A quoy la dicte Dame m'a respondu que, despuys l'aultre foys que je luy en avois parlé, elle avoit faict dilligemment enquérir de la dicte levée, et qu'il avoit esté prins six Flamans à Douvres qui avoient confessé que, n'ayantz moyen de vivre par deçà, ilz s'estoient enrollez, envyron deux centz, pour passer en Allemaigne, et que l'homme du prince d'Orange leur avoit baillé à chacun ung peu d'argent, mais qu'elle m'asseuroit que ce n'estoit rien contre Votre Majesté.
Je luy ay seulement répliqué que je sçavois que l'enrollement estoit de plus de deux mille, et que de cella n'en seroit jamais rien inputé à l'home du prince d'Orange, à qui, sans lèze magesté, n'estoit loysible lever gens en ce royaulme, sinon avec le congé de la dicte Dame; et que vous ne vous pleindriez que d'elle de tout ce qui sortiroit d'icy à votre préjudice.
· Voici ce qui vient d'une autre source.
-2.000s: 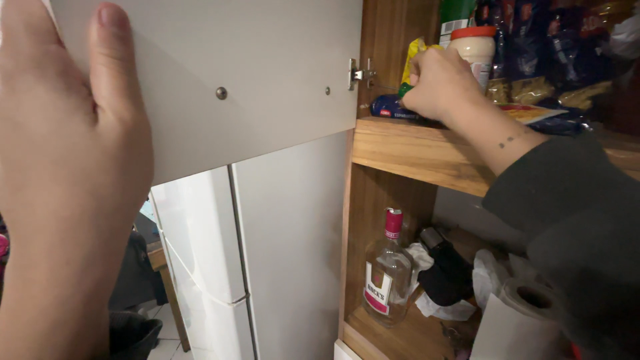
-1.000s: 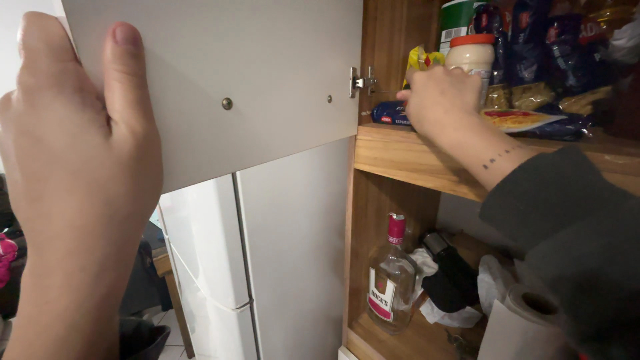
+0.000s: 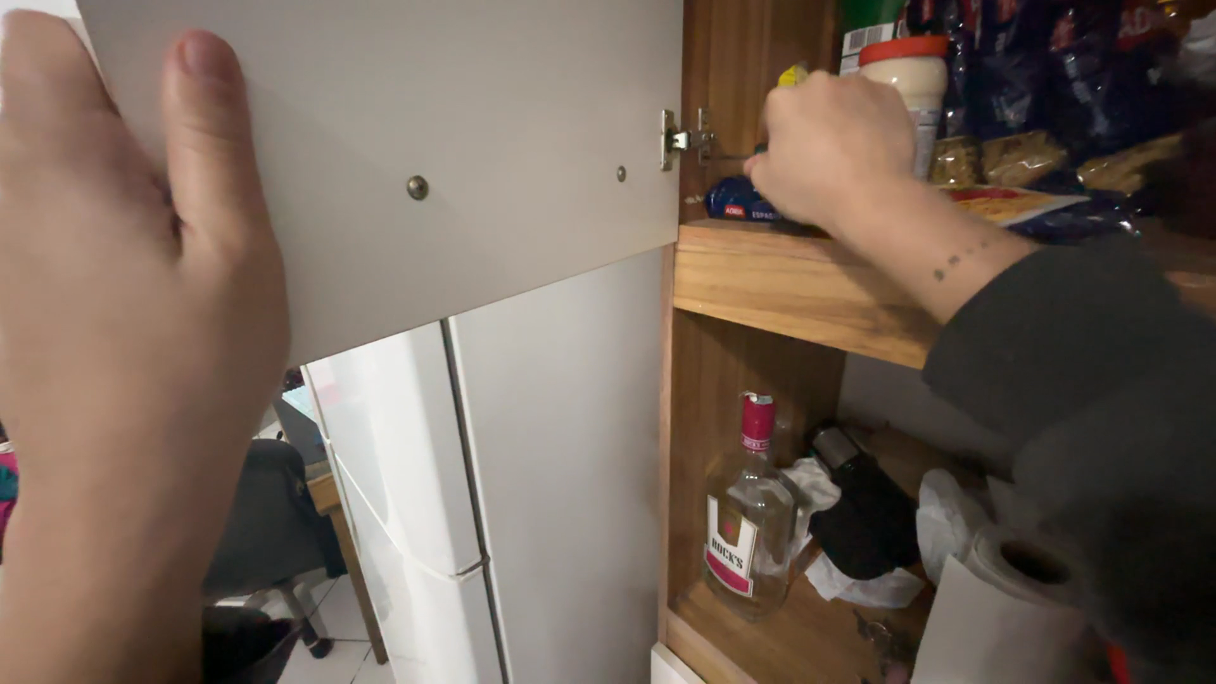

Puis, sur la restitution des biens de voz subjectz, qui ont esté prins en mer, je luy ay dict que je ne sçavois que luy requérir davantaige pour en avoir raison, ny pour fère cesser ce qui se commétoit encores toutz les jours de violent en mer, de quoy je demeurois diffamé et calompnié, envers Votre Majesté et envers les gouverneurs de voz frontières, de ce que j'annonçoys toutjour la paix du costé de ce royaulme, jouxte l'asseurance qu'elle m'en donnoit, et l'on n'en voyoit sortir qu'une continuelle guerre; dont me reprochoient, ou que j'estoys mal advisé de me fier en ses parolles, ou qu'elle estoit mal obéye; et que j'estoys prest de renvoyer les povres marchantz françoys qui me sollicitoient, icy, toutz les jours, pour sercher leurs remèdes ailleurs, et mander de dellà de ne laysser plus sortir nulz navyres marchantz de noz portz et rivières, jusques à tant que, par force, Votre Majesté eust remédié aulx volleries et otrages que les corsaires anglois vont fère jusques dans voz portz.